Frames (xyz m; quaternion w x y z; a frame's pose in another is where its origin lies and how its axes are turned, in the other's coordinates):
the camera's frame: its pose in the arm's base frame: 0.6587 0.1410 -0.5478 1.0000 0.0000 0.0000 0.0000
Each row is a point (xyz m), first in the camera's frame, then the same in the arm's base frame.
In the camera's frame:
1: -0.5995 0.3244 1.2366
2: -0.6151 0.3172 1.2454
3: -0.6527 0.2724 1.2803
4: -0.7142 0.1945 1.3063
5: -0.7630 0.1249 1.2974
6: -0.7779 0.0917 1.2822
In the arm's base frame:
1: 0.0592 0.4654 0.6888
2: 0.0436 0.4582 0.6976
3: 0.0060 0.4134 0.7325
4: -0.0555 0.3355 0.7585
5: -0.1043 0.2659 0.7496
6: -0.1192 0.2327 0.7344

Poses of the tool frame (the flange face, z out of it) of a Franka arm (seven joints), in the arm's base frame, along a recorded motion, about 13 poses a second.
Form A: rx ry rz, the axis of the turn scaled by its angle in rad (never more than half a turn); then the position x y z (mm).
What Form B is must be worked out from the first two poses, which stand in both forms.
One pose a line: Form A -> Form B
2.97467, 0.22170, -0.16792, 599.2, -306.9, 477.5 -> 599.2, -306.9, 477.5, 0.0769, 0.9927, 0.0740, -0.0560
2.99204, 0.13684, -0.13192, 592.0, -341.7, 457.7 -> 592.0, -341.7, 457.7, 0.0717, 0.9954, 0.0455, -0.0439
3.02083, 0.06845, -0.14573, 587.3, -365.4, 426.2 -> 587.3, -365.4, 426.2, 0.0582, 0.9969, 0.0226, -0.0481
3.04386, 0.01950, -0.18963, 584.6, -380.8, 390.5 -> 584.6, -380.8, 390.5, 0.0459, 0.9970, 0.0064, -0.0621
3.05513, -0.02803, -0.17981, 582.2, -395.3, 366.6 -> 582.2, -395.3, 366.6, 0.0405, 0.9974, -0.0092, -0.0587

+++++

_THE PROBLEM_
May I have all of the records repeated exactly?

_COMPLETED EXERCISE_
Frames (xyz m; quaternion w x y z; a frame's pose in another is where its origin lies and how its axes are turned, in the other's coordinates):
the camera's frame: its pose in the arm's base frame: 0.6587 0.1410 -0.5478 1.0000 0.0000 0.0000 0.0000
Each row is a point (xyz m), first in the camera's frame, then the same in the arm's base frame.
In the camera's frame:
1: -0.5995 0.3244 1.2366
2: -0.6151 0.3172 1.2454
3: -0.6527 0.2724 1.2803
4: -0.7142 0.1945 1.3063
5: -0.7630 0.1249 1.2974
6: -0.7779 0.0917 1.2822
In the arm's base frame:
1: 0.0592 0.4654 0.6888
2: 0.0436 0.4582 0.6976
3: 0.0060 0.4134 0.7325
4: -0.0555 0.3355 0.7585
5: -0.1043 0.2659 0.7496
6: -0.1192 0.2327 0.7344

Poses of the tool frame (the flange face, z out of it) of a Franka arm (seven joints), in the arm's base frame, along a recorded motion, about 13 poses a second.
Form A: rx ry rz, the axis of the turn scaled by its angle in rad (never more than half a turn); then the position x y z (mm).
What Form B is must be worked out from the first two poses, which stand in both forms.
One pose a line: Form A -> Form B
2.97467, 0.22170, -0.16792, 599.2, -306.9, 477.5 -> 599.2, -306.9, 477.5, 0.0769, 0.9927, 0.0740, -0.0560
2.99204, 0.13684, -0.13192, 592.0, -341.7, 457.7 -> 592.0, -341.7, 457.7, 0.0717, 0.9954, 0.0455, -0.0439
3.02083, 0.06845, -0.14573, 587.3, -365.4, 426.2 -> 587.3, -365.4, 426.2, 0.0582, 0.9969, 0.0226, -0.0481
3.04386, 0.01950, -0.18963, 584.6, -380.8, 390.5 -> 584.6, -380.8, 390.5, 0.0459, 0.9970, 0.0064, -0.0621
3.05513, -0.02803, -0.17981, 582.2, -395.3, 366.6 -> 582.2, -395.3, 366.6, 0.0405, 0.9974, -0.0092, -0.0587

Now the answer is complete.